# Linking regularity of ideal sheaf with Fitting ideals sheaf

I'm reading Eisenbud's book The geometry of syzygies and I'm quite struck undestanding the argument proposed in Chapter 5, in the section named "Fitting ideals". Remember that a coherent sheaf $\mathscr{F}$ over a scheme $X$ is called $m$*-regular* if $$H^p(X,\mathscr{F}(m-p))=0$$ for every $p>0$. The minimum $m$ among integers, if it exists, such that $\mathscr{}$ is $m$-regolar is the Castelnuovo-Mumford regularity $\mathrm{reg}(\mathscr{F})$. There is an algebraic definition for module that involves (among other things) local cohomology.

Let be $X$ an irreducible and smooth projective curve over an algebraically closed field $k$. If we call $I(X)$ the homogeneous saturated ideal of $X$, id est

$$I(X):=\bigoplus_{n\geq 0} \mathscr{I}_X(n)$$

where $\mathscr{I}_X$ is the ideal sheaf of $X$, we know thath $\mathrm{reg}(I(X))=\mathrm{reg}(\mathscr{I}_X)$.

Now, let suppose that $X$ comes with a very ample line bundle, i.e. lets assume that $X\subseteq \mathbf{P}^r_k$ for some $r\geq 2$; in this case we have $I(X)\subseteq k[x_0,\ldots,x_r]=:S$ as homogeneous ideal. Let be $\mathscr{L}\in\mathrm{Pic}(X)$, i.e. an invertibile sheaf over $X$ and let be $$F:=\bigoplus_{n\geq 0} H^0(X,\mathscr{L}(n))$$ the generated cone; it's well known that $F$ is a graded $S$-module and has a free minimal presentation $$L_1\overset{\psi}{\longrightarrow} L_0\longrightarrow F\longrightarrow 0$$

Sheafifying this sequence, we obtain a sequence

$$\bigoplus_{j=1}^s \mathscr{O}_{\mathbf{P}^r_k}(-h_j)\overset{\Psi}{\longrightarrow} \bigoplus_{l=1}^t \mathscr{O}_{\mathbf{P}^r_k}(-l_i)\longrightarrow \mathscr{L}\longrightarrow 0$$

In both cases we can define

• the 0-th Fitting ideal $I(\psi)$ of $\psi$, that is the ideal generated by $\psi$'s maximal minors;

• the sheaf $\mathscr{I}(\Psi)$ of Fitting ideals of $\Psi$.
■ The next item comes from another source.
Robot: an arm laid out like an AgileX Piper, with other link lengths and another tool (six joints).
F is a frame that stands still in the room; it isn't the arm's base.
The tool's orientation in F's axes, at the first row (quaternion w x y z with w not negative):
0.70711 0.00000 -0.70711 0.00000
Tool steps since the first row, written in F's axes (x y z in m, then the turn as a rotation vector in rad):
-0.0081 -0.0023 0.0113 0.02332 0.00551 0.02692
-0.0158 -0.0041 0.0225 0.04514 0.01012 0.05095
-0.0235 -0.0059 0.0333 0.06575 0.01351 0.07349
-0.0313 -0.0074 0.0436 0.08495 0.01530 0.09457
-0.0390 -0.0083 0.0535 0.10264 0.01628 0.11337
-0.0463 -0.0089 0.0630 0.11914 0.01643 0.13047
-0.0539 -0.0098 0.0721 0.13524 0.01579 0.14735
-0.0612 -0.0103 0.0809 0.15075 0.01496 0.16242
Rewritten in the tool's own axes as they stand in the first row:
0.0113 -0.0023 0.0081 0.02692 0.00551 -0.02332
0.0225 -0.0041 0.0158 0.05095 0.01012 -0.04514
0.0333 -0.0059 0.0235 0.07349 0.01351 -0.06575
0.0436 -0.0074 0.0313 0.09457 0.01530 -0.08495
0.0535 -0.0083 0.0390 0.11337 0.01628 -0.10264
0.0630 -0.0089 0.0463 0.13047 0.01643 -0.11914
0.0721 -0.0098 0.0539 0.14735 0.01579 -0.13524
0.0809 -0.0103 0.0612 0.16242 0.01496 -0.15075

The problems that arise are the following:

1. how can we relate the sheaf $\widetilde{I(\psi)}$ to the sheaf $\mathscr{I}(\psi)$? Since Fitting ideals commute with localizations, I find quite reasonable that the two sheafs are isomorphic, but Eisenbud don't even give an hint of a formal way to prove it;

2. What can we say about $\mathrm{reg}(\mathscr{I}(\Psi))$ and $\mathrm{reg}(\mathscr{I}_X)=\mathrm{reg}(I(X))$? Following Eisenbud considerations (which don't assume $X$ smooth), there should be inequality $\mathrm{reg}(\mathscr{I}_X)\leq\mathrm{reg}(\mathscr{I}(\Psi))$, but following the cumbersome proof of this fact it seems that, if $X$ is smooth, then we have $\mathscr{I}_X=\mathscr{I}(\Psi)$.

Anyone can help me finding the way to cleat out these facts?